Top of SUPPLIED DATA

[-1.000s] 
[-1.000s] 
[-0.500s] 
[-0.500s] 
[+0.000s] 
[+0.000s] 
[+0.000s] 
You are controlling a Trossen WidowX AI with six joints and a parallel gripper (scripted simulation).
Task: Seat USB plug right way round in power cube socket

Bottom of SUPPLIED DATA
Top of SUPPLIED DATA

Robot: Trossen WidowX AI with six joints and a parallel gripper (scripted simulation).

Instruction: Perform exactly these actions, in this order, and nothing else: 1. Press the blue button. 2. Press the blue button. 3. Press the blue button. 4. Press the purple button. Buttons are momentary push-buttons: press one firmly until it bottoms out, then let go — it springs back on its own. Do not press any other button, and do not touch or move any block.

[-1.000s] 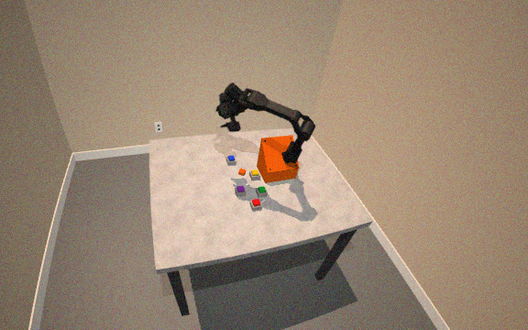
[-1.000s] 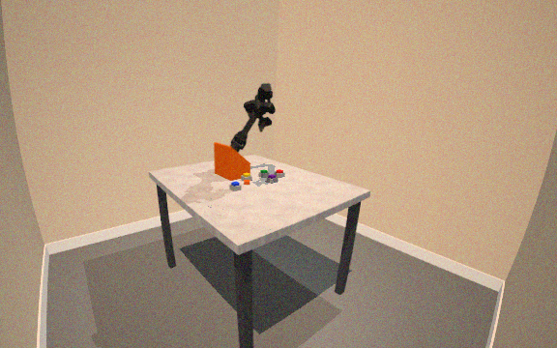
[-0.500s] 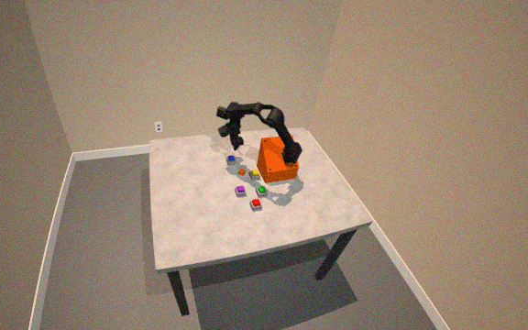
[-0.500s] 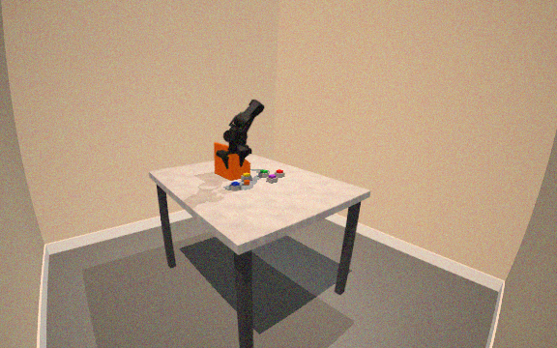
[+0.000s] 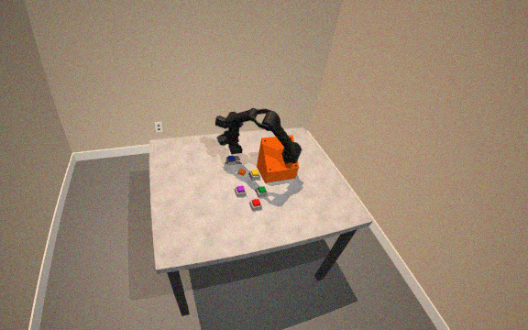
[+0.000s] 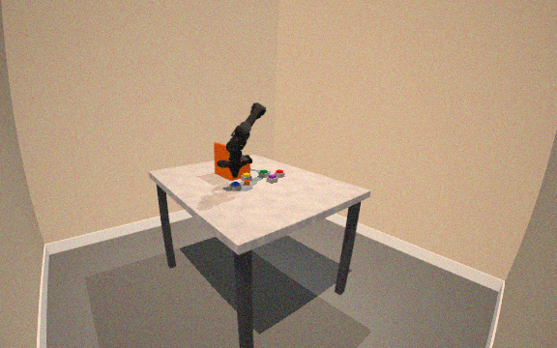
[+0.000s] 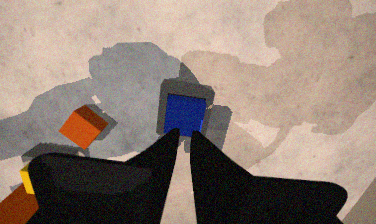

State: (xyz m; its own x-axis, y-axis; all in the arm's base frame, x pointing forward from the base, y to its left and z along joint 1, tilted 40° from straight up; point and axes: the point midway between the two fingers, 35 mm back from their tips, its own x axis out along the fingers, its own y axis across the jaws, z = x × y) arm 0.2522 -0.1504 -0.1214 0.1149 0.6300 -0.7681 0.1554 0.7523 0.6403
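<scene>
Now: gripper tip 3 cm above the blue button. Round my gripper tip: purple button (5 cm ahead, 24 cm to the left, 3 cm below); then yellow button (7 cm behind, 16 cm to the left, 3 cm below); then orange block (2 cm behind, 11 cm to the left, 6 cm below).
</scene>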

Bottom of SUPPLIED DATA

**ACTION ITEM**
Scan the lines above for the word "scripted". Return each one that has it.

**WORKED SOLUTION**
You are controlling a Trossen WidowX AI with six joints and a parallel gripper (scripted simulation).
Robot: Trossen WidowX AI with six joints and a parallel gripper (scripted simulation).

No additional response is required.